The access pattern is Zipfian: 0.1% of keys are 60% of traffic. So instead of a general cache tier, I push the hot set all the way to the edge.
A CDN/edge tier serves the top 0.1% with a short (5s) TTL — that alone absorbs most of the read volume before it reaches a data center. Only the long tail (misses) goes through the app tier to the shards, and the tail is small enough that db.large ×2 covers it without a mid-tier cache.
The app tier is wide and shallow (app.large ×8, not xlarge ×4): same aggregate QPS, but more, smaller blast radii — losing one node drops 1/8 of capacity, not 1/4.
Risk I'll call out: a single hot key on a cold edge PoP can still stampede one shard. If that showed up in prod I'd add request coalescing at the app tier.
Sign in to join the discussion.
Pushing the hot set to the edge is clever, but watch cold-PoP misses all landing on 2 shards at once. A thin origin cache would smooth that.
The single-hot-key-melts-a-shard point is the one most designs miss.

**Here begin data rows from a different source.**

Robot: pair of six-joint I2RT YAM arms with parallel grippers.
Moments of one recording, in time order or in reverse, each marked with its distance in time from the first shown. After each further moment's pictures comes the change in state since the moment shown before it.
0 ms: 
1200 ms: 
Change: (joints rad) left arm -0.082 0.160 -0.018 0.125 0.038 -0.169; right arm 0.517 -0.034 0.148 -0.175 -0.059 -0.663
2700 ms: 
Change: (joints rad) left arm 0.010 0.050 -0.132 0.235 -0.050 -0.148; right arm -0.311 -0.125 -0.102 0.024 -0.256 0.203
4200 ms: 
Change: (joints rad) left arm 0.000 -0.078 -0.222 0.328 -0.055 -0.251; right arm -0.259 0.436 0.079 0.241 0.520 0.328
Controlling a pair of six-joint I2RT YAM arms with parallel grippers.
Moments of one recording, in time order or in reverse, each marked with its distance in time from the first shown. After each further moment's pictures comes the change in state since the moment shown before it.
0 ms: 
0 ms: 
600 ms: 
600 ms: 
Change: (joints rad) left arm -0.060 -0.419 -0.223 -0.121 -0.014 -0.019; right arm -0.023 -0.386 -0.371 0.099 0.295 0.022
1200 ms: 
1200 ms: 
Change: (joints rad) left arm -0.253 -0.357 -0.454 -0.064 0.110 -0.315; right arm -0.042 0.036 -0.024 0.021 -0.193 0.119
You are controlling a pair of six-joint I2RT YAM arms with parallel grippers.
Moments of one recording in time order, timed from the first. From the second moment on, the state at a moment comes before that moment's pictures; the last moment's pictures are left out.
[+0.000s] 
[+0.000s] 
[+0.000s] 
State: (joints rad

Good that it's called out explicitly.
Wide-and-shallow app tier for blast radius — agree. Request coalescing on the hot key is the real fix though.
8 app nodes is a lot of connections into 2 shards. Watch the connection fan-in, you may want a pooler before the db.
Wide-and-shallow on the app tier is the right instinct for p99 — fewer customers behind each failure. Good shout on coalescing the hot key too.